- Opening Delimiter -

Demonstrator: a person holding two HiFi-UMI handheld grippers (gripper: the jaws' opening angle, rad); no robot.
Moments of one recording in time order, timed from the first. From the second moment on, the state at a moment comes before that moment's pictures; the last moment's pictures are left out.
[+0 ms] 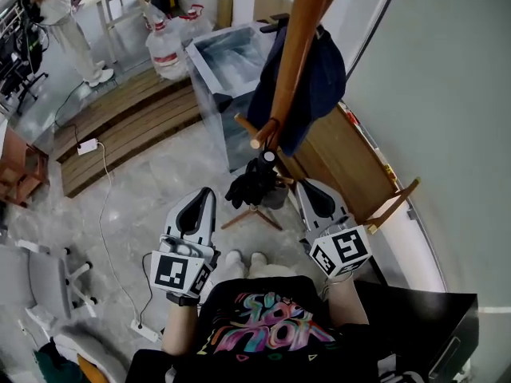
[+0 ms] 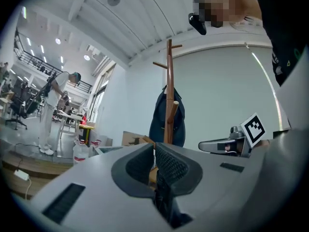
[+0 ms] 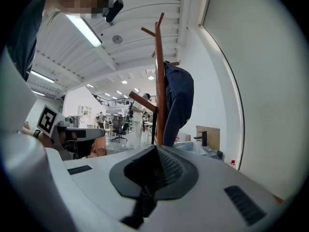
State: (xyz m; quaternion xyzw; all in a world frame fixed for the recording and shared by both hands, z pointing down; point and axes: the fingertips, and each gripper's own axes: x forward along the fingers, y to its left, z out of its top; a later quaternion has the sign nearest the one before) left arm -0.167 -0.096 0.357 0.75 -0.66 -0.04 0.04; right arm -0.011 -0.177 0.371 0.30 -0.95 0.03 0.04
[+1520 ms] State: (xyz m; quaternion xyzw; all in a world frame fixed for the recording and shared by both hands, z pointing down) left arm -0.118 -0.169 0.406 0.86 -0.51 0.01 0.08; right arm 0.001 -0.205 0.396 0.37 -0.93 0.07 0.05
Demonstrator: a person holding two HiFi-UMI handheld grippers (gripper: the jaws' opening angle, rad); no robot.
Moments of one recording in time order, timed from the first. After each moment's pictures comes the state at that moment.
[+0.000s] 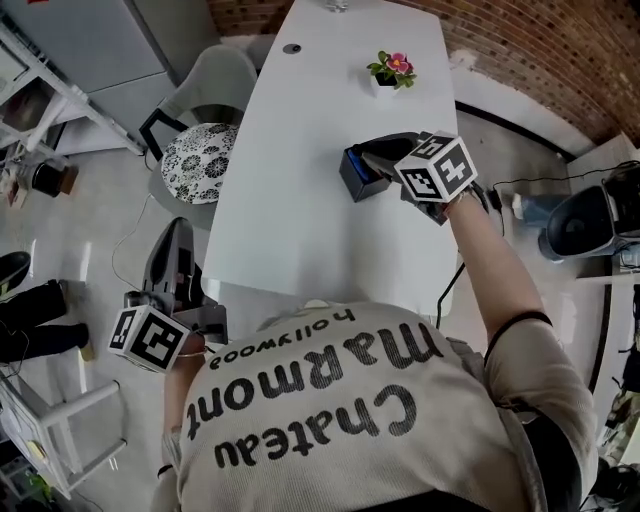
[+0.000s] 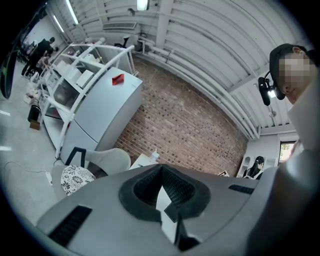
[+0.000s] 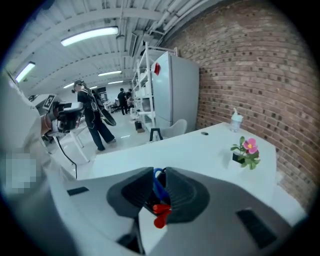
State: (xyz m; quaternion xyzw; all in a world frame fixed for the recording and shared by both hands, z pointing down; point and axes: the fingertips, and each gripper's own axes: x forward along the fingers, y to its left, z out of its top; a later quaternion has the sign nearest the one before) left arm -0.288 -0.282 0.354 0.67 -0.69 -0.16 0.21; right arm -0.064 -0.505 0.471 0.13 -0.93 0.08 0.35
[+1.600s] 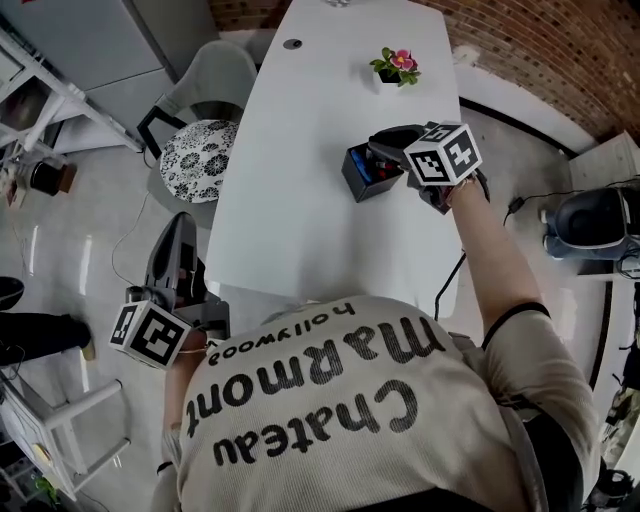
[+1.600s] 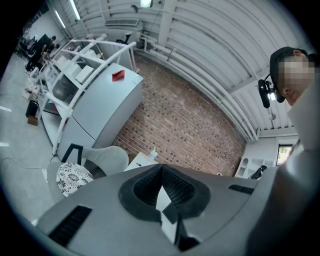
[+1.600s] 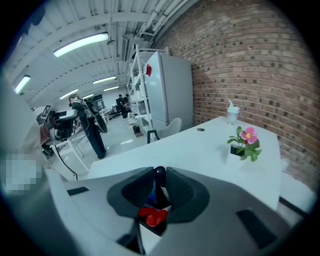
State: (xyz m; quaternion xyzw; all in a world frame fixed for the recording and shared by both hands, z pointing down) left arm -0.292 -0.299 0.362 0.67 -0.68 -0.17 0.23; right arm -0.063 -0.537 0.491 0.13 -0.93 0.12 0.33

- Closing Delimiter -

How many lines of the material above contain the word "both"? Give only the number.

4